• [The task]:
The whole listing should be retyped word for word, apart from the pictures it holds.

• [Data provided]:
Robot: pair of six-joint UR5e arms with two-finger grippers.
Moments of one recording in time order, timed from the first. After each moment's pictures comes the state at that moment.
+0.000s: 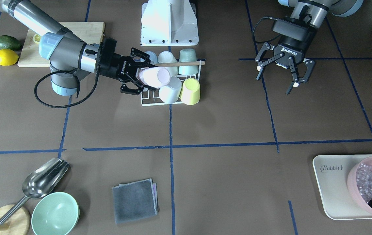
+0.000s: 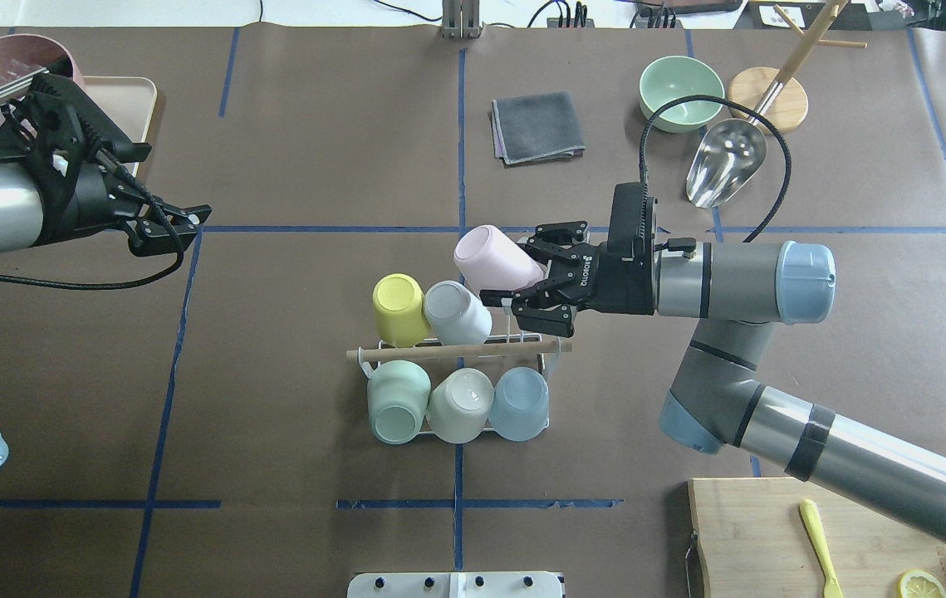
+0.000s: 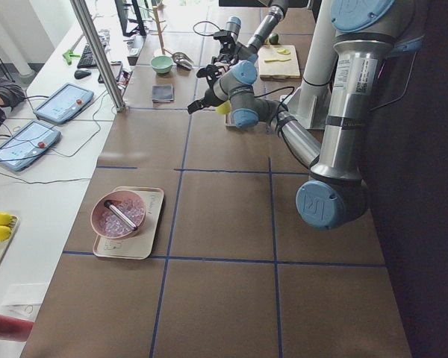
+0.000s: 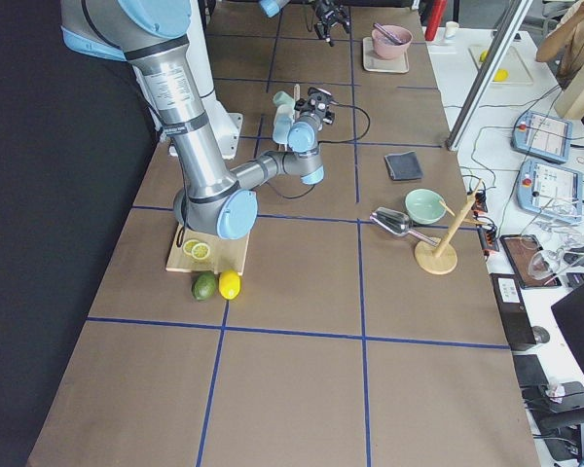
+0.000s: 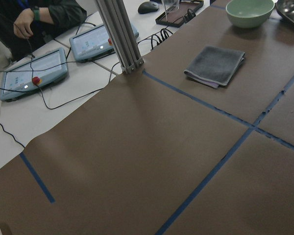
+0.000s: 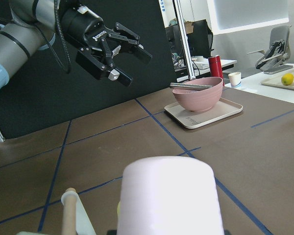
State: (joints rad) left arm -0.79 -1.71 -2.09 -2.09 -1.70 -0.34; right arm 0.57 -1.09 1.38 0.18 1.90 0.58
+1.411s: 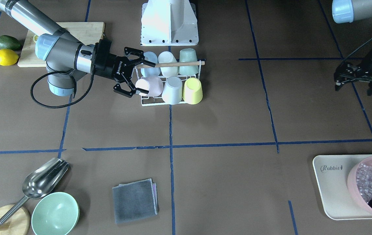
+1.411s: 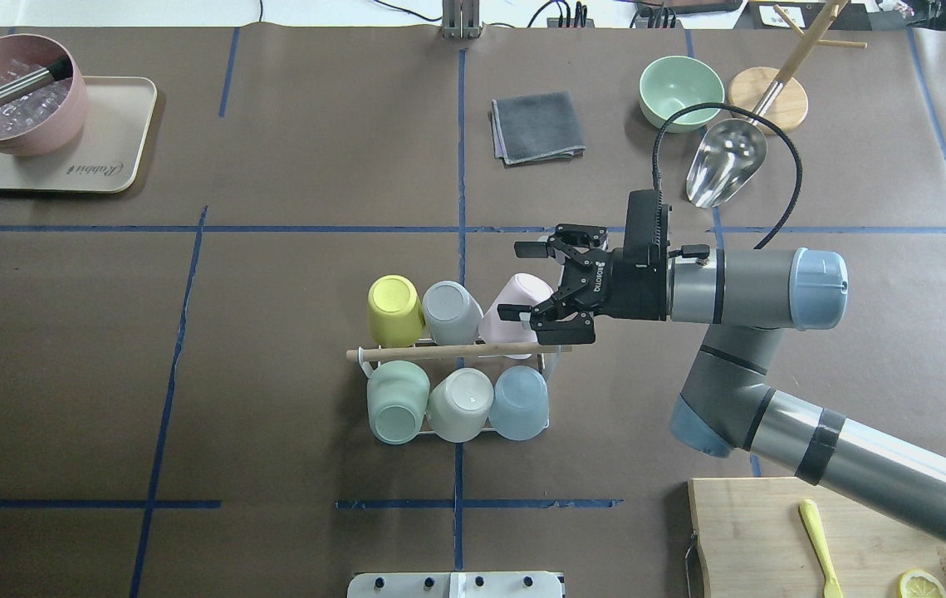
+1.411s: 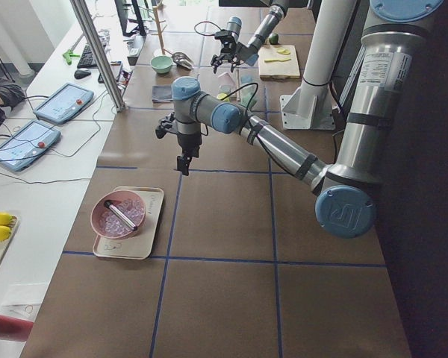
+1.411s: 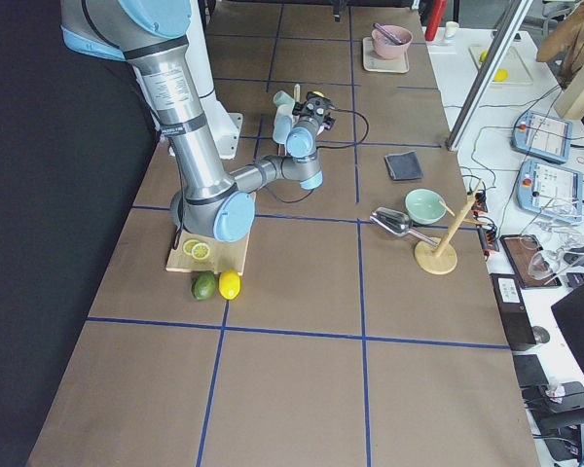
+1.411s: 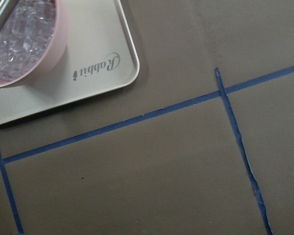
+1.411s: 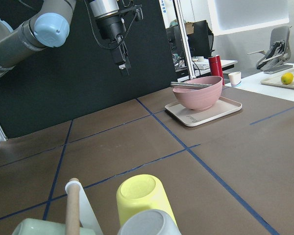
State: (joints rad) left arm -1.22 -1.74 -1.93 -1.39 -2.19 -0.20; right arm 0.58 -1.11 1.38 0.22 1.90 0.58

• [Reply]:
Robot: pair of six-joint UR5e arms with two-finger grippers.
Moments of one recording in time order, timed from the first. After each moment's pictures comes the state at that moment.
+0.000s: 
+0.000s: 
+0.000s: 
+0.000s: 
+0.000s: 
+0.000s: 
State: (joints rad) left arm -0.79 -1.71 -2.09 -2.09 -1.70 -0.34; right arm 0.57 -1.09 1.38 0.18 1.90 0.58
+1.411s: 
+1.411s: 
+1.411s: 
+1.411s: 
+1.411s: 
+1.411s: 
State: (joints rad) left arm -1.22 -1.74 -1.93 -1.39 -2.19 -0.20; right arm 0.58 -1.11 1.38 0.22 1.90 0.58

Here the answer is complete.